TASK INSTRUCTIONS: Your reply must contain the full listing below, reproduced exactly, but no pictures.

GIVEN RECORDS:
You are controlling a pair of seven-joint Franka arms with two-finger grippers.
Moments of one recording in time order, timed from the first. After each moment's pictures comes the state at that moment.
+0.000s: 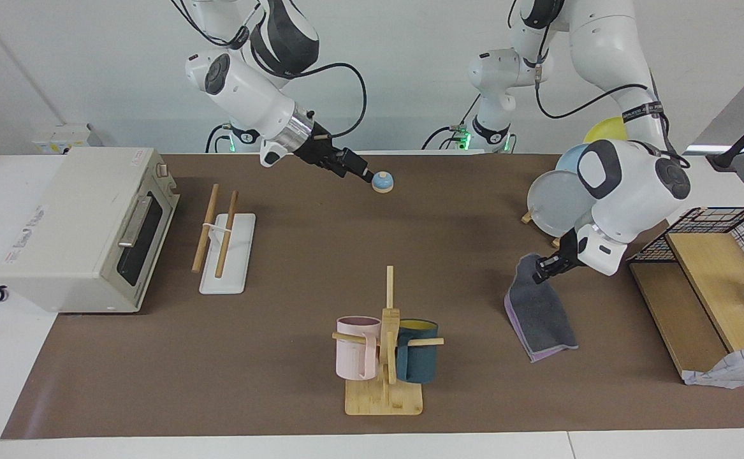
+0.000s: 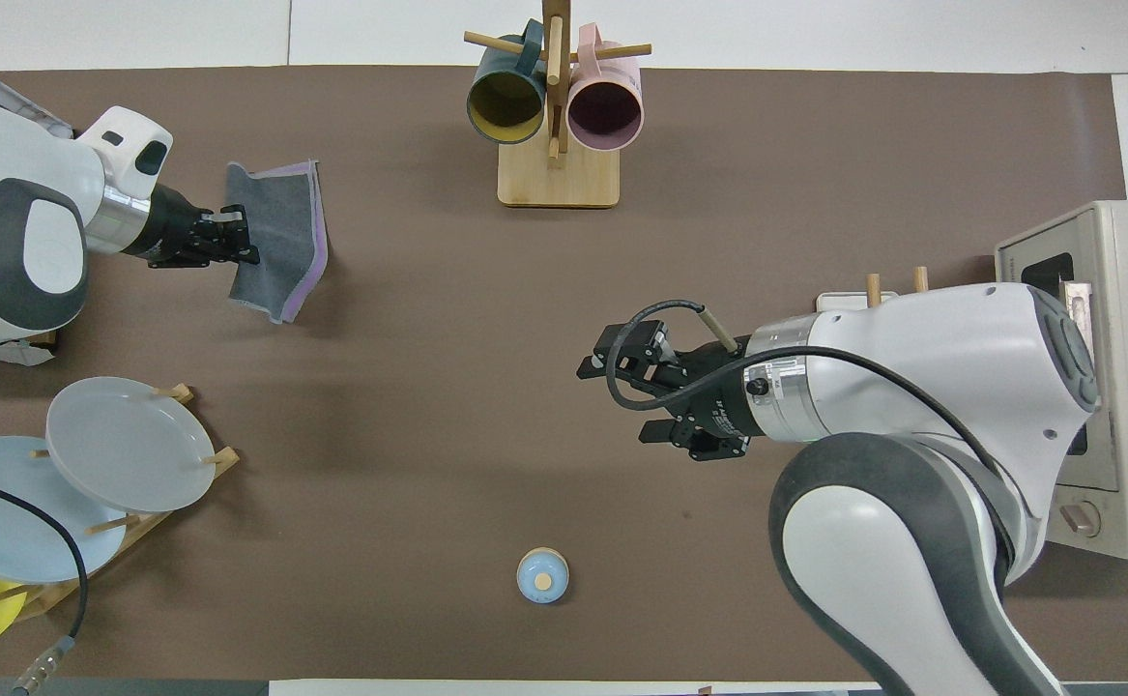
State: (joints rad) left arm 0.02 0.30 -0.16 -1.70 -0.24 2.01 -0.36; right arm 0.39 -0.11 0.03 -2.09 0.79 2.12 0.69
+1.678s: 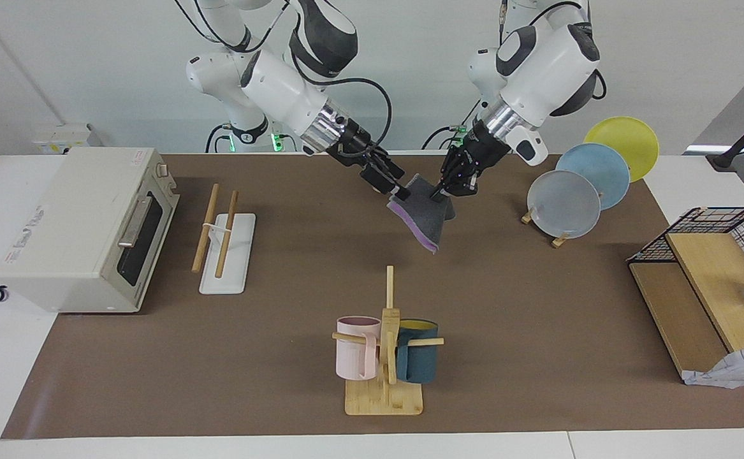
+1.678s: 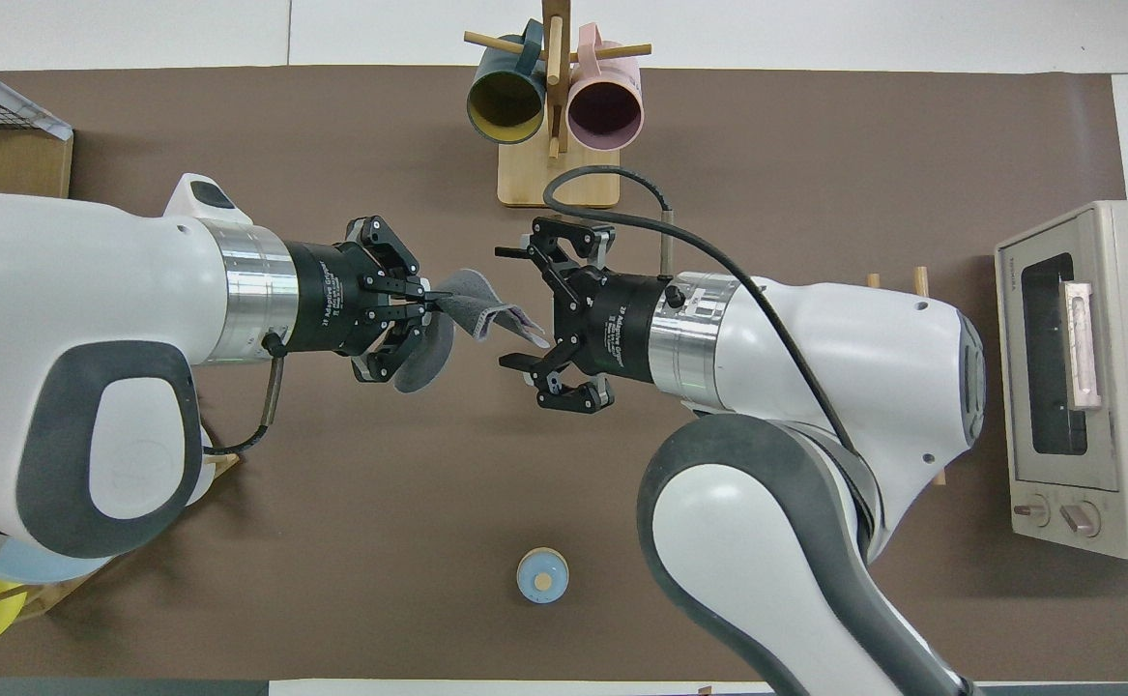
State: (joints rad) left arm -0.19 -0.07 -0.26 -1.92 -0.56 2.15 -1.70; right arm 0.54 0.05 0.03 -1.91 1.03 2.50 1.27
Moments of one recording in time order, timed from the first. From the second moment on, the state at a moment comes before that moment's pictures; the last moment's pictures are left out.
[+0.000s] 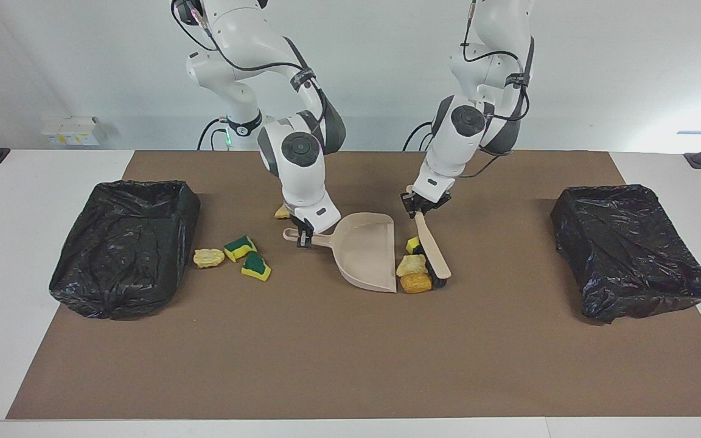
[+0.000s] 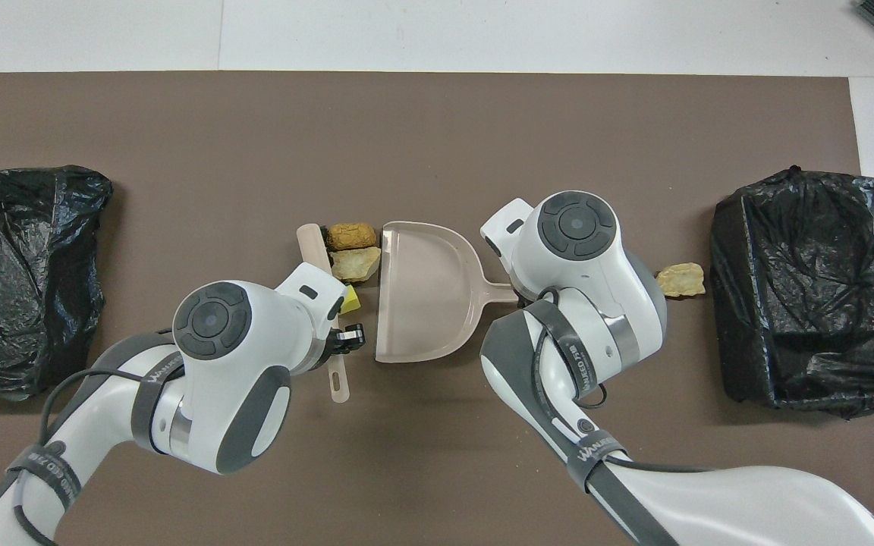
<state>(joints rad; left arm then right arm) -0.53 0.03 -0.03 -2.25 -0.20 2.29 -0.55 0.41 0.31 0.03 -1.86 -0.03 2.09 -1.00</state>
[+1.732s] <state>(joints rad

RESPONSE AREA:
You are controlling a pair of seven-joint Franka arms with two-finger grippers.
Moments of one recording in time order, timed from the first. After each moment's pictures comes the state at that moment.
+0.000s: 
+0.000s: 
State: (joints rad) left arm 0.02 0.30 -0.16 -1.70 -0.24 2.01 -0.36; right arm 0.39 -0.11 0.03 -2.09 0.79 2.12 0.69
+1.678s: 
+1.678s: 
State: (joints rad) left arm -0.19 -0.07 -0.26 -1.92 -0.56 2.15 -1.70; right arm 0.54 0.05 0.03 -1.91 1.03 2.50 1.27
Moments of one recording in time order, timed from the first. From the second moment on, the state at a moment comes before that moment's pictures; the last moment's pictures are left out.
[+0.000s] 
[+0.000s] 
<state>(joints rad; left arm then right arm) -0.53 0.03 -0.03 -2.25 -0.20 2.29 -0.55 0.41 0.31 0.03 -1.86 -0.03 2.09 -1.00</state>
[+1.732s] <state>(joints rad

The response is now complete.